The dinar weakened 0.5 percent yesterday, closing at 106.5622 to the euro, according to central bank’s figures, extending its losses for the third consecutive trading day. It traded at 106.98 to the euro at 2:42 p.m. in Belgrade.

Analysts in the survey forecast a dinar rate of 105.25 to the euro at the end of February, down from last month’s median forecast of 104 dinars to the euro.

Any further dinar weakening “may keep the central bank’s hands tied,” Vladimir Vuckovic of the Serbian Fiscal Council, a three-member body appointed by parliament to monitor if the government complies with self-imposed fiscal rules, said in a phone interview.

The latest dinar declines may reflect investor concern over whether Serbia keeps its $1.3 billion precautionary loan program with the IMF in force, he said.

IMF Review

An IMF mission arrived in Belgrade for a week-long check on Serbian finances, two weeks after the lender’s board postponed the approval of the first review under the program, granted last September.

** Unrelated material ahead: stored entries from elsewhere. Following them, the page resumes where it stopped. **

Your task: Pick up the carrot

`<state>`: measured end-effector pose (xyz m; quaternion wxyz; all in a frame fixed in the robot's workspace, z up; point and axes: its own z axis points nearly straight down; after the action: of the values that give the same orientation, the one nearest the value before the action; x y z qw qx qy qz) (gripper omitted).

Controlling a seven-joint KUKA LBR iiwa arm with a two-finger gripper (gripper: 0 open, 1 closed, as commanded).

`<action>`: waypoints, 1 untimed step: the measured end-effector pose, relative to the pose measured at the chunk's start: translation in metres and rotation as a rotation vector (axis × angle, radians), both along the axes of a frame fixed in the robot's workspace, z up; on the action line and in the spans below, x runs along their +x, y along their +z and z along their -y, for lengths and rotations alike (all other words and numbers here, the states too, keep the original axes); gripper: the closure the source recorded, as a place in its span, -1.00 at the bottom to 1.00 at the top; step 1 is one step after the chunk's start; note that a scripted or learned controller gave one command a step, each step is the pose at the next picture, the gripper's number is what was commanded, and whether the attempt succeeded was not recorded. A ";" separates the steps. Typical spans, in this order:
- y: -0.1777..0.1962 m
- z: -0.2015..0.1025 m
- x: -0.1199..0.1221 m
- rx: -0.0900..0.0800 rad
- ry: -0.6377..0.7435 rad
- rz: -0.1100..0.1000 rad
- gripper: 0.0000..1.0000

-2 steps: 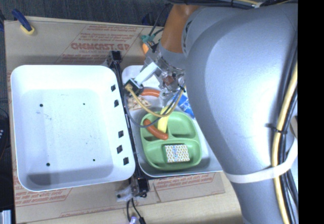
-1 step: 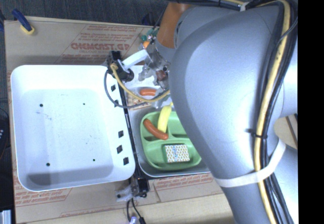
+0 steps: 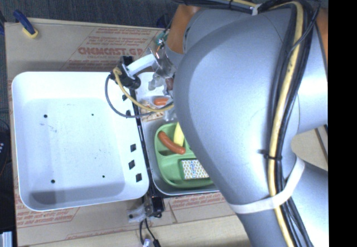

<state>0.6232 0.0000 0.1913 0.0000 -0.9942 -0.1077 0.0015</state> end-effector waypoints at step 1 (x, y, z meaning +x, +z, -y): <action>0.000 -0.026 -0.055 0.001 -0.010 -0.004 -1.00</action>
<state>0.5687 0.0259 0.1910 0.0009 -0.9947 -0.1028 0.0032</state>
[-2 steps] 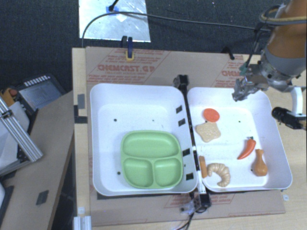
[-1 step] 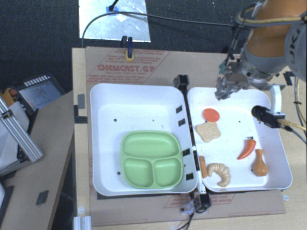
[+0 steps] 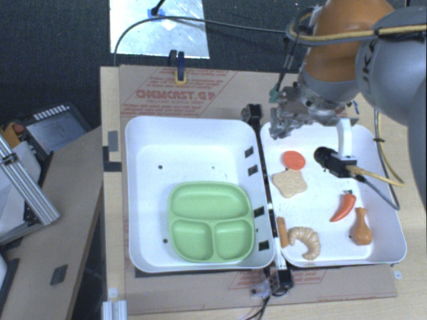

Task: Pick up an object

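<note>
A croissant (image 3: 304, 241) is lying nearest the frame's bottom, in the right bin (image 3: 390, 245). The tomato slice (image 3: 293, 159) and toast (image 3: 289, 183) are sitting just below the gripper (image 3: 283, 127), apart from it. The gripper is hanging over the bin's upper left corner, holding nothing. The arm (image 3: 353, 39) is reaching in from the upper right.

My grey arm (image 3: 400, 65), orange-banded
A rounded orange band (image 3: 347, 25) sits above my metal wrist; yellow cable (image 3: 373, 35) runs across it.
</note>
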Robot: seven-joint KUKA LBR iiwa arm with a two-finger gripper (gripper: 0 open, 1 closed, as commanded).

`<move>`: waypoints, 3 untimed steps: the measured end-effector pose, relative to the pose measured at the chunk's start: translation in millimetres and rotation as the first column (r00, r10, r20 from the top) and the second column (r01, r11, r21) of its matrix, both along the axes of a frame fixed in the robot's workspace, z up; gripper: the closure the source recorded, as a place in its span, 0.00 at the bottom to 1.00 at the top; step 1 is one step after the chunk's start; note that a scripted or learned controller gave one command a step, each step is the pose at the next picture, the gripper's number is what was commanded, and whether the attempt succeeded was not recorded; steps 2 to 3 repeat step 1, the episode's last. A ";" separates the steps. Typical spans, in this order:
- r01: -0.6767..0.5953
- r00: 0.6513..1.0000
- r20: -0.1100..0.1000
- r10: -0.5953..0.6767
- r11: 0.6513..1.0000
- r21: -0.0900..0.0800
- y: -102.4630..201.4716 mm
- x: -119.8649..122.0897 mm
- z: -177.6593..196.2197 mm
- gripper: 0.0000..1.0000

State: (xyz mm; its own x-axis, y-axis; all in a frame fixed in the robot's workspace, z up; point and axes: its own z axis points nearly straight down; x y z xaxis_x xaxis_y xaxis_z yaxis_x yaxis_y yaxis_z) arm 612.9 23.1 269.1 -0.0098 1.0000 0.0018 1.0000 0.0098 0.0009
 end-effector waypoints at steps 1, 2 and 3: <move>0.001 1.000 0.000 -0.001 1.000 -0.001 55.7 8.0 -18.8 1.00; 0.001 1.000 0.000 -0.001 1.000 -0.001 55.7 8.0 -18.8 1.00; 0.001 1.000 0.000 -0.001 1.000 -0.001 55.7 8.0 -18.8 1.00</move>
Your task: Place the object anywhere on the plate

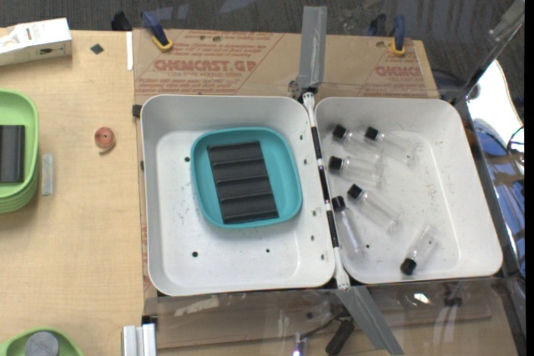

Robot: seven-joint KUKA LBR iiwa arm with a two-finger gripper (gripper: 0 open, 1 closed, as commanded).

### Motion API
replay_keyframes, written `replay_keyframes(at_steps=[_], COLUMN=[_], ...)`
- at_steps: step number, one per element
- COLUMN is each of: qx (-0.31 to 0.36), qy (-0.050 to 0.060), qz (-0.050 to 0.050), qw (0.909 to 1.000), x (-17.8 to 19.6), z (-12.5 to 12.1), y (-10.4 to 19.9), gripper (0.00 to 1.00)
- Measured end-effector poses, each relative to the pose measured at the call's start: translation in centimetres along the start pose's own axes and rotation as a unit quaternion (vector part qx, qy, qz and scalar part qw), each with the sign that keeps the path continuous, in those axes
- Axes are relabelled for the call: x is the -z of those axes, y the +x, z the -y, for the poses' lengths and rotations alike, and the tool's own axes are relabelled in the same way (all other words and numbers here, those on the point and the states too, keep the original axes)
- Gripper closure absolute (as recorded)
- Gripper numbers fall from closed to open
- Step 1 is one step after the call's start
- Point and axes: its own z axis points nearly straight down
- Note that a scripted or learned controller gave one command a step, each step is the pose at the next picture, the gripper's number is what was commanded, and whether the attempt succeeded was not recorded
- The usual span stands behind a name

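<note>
A teal plate [288,179] lies in the left white bin [167,246], and a dark ribbed block [242,182] rests on its middle. Several clear vials with black caps lie scattered in the right white bin [467,204]: one pair near the top left [355,133], one by the divider [355,165], one in the middle [371,207] and one near the front edge [417,250].
Cardboard sheets [217,62] lie behind the bins. Left of the bins on the wooden bench are a green tray [25,117], a small pink disc [103,137] and a white box [35,40]. A grey post [312,46] stands between the bins at the back.
</note>
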Motion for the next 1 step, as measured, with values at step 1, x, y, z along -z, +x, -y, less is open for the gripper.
replay_keyframes(at_steps=[1], qx=[0.062], qy=[0.0], qz=[-0.001], qw=[0.9981], x=[-0.04], z=[-0.01], y=[0.01], gripper=[0.0])
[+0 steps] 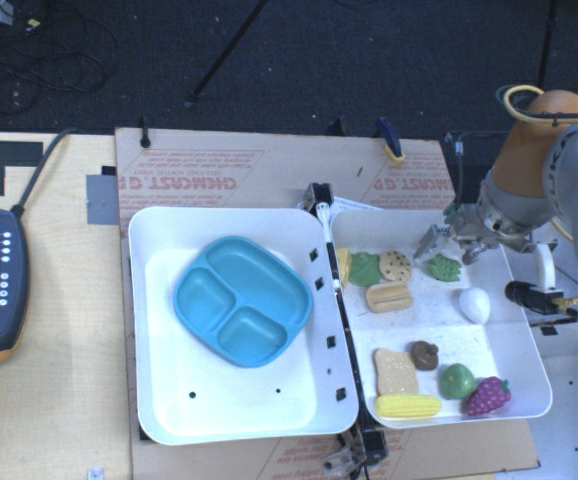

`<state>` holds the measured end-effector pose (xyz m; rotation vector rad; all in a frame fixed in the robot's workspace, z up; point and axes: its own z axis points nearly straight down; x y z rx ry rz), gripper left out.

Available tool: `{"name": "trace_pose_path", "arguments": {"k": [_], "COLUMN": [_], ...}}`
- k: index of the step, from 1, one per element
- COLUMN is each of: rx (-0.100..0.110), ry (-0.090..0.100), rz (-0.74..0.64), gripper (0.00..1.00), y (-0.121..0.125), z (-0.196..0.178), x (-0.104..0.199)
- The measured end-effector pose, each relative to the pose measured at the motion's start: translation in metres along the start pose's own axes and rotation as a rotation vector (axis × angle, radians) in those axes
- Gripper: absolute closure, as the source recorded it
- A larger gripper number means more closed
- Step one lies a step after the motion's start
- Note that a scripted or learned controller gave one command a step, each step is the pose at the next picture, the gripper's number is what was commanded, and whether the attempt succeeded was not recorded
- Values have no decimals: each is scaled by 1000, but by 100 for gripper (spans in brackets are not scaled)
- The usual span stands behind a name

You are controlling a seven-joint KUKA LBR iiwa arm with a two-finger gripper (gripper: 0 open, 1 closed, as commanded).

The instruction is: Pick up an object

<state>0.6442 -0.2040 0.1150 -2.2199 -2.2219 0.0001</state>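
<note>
One arm (534,158) leans over the right bin (529,368), its pincer (453,245) spread wide above green broccoli (445,267).

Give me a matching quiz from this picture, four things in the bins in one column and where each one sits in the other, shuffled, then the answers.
Things:
1. blue divided plastic plate
2. purple toy grape bunch
3. white toy egg
4. yellow toy corn cob

Places:
A. right bin, near front edge, left of the grapes
B. left bin, middle
C. right bin, front right corner
D. right bin, right side, below the gripper

Pairs: 1-B, 2-C, 3-D, 4-A
</note>
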Motion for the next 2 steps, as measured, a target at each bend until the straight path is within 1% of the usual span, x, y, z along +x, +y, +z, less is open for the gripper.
{"name": "trace_pose_path", "arguments": {"k": [1,2], "rx": [4,-2], "ry": [2,1], "rz": [6,3], "gripper": [0,0], "y": [-80,-144], "z": [29,27], "x": [39,44]}}
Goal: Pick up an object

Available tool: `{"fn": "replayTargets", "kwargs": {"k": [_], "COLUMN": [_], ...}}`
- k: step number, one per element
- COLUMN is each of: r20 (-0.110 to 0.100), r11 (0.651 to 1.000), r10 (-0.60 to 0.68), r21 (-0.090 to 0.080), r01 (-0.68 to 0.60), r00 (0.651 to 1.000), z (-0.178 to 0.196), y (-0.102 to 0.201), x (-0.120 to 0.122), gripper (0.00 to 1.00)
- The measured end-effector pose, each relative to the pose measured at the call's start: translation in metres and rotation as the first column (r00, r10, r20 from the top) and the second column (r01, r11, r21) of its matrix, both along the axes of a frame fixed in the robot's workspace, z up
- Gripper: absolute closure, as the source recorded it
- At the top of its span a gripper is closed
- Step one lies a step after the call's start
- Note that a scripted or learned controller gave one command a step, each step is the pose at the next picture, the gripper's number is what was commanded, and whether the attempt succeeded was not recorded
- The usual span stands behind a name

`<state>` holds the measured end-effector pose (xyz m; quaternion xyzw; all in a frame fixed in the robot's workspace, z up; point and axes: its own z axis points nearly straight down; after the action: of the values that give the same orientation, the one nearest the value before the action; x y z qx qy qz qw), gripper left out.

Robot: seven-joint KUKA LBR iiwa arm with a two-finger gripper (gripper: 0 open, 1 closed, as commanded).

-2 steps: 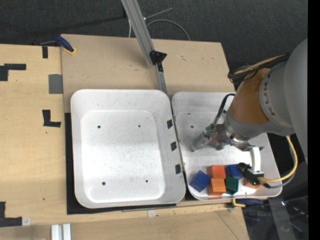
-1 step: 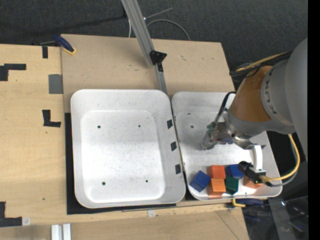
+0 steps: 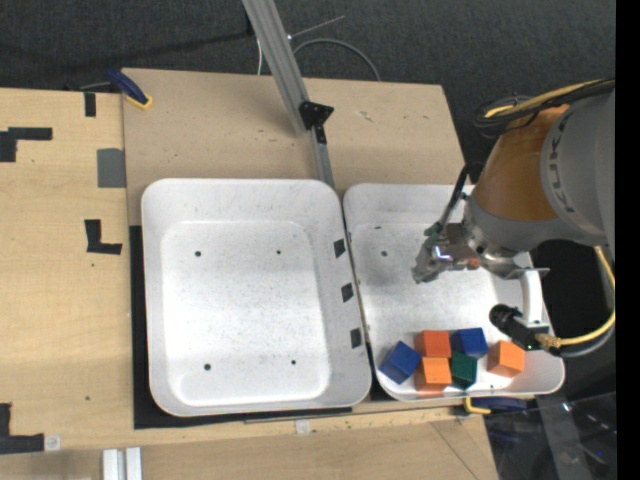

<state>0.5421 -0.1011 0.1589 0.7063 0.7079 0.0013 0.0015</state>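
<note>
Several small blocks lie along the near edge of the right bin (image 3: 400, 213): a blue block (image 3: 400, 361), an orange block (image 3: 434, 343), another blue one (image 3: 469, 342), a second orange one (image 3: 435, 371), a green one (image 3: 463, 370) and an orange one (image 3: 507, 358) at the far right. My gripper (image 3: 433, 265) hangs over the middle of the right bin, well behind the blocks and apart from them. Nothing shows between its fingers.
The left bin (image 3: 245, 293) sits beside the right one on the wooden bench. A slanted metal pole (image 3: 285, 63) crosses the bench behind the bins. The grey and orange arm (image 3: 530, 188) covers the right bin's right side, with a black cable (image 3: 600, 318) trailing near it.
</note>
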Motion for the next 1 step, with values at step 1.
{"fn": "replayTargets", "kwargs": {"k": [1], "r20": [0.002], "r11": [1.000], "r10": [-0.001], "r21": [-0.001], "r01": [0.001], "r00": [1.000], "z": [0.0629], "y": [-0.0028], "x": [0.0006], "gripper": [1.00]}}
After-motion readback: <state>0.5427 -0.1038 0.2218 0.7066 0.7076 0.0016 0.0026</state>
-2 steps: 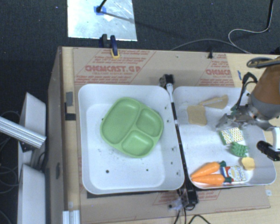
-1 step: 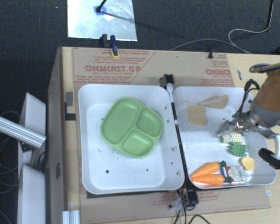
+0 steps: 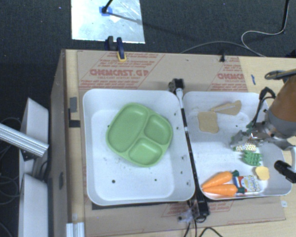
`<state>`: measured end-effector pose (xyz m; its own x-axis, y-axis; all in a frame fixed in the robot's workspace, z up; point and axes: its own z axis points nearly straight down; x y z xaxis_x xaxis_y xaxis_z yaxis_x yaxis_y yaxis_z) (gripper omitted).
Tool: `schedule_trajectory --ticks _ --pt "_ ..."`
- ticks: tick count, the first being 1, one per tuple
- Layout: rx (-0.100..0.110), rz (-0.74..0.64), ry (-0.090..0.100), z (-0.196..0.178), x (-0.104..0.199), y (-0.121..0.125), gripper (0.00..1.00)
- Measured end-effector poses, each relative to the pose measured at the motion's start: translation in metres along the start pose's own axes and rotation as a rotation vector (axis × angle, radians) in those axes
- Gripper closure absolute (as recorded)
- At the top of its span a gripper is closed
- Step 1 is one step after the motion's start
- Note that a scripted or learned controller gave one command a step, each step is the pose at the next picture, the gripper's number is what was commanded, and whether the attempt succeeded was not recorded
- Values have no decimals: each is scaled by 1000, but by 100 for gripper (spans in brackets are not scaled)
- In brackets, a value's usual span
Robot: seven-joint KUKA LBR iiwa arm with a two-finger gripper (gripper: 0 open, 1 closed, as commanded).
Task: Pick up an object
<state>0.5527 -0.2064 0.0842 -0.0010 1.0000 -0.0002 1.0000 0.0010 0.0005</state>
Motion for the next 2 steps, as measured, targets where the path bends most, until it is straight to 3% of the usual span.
schedule_trajectory --ticks 1,2 --pt "0 1 0 0 0 -66 0" --pt "-3 0 -1 -10 0 -65 100"
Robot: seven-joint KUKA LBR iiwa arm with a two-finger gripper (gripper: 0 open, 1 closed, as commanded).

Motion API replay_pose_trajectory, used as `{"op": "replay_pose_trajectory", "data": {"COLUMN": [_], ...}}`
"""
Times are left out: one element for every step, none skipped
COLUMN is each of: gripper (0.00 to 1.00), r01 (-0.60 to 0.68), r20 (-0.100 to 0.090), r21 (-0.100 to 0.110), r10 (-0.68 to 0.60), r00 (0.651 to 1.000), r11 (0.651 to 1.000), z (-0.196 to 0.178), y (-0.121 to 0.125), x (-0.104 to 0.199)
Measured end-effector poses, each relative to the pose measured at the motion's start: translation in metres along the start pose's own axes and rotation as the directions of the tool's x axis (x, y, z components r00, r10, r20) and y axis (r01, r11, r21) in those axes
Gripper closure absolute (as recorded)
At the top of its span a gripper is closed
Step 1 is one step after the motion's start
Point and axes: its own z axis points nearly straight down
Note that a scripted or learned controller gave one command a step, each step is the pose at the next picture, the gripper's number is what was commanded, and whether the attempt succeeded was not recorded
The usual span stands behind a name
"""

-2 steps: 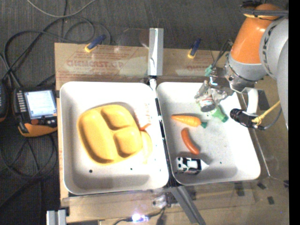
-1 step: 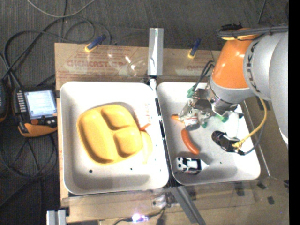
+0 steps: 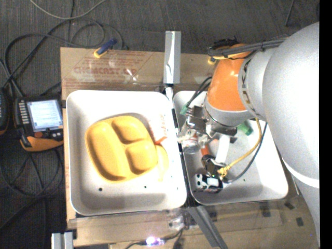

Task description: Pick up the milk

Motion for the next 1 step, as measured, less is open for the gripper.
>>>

The IMF is concerned about Serbia’s budget, where borrowing and sovereign guarantees “deviate” from program targets by around 1 percentage point of GDP, or around 300 million euros ($393 million).

The central bank, whose mandate is to ensure financial stability and low inflation, may need to use policy instruments other than the benchmark rate to “jump-start the economy and encourage lending,” said Ljiljana Grubic, an analyst with Raiffeisenbank’s Serbian unit. She forecast no change in borrowing on Feb. 9.